Work order: Each line below should be repeated exactly as written, with no pictures carried over.

════

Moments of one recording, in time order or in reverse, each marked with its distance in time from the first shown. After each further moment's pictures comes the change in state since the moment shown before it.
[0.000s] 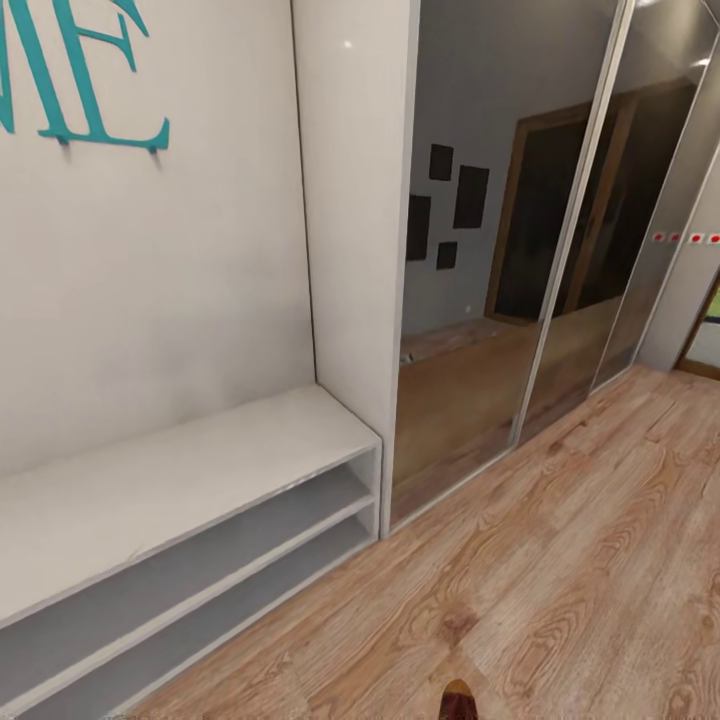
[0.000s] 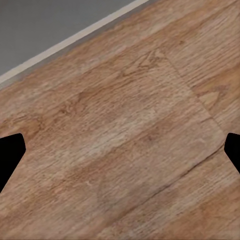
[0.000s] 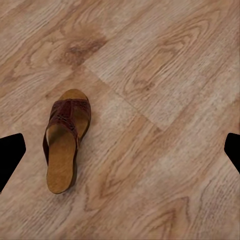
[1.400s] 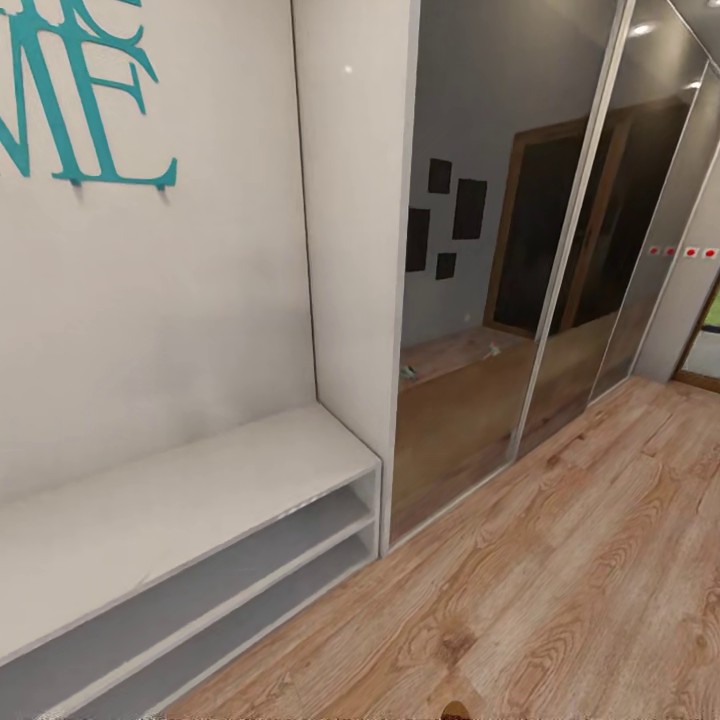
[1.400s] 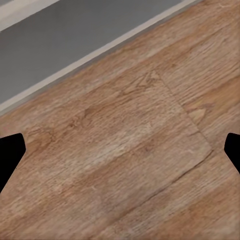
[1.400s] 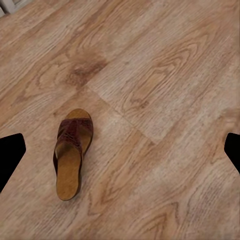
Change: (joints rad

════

Output of the task:
Moments of one recording, in time order or in reverse, each marked with its distance in time from the first shown. After each further moment's pictures comes the change in state since the moment shown before it.
[0.000s] 
[0.000s] 
[0.000s] 
[1.400s] 
[1.400s] 
[1.400s] 
Change: (joints rad

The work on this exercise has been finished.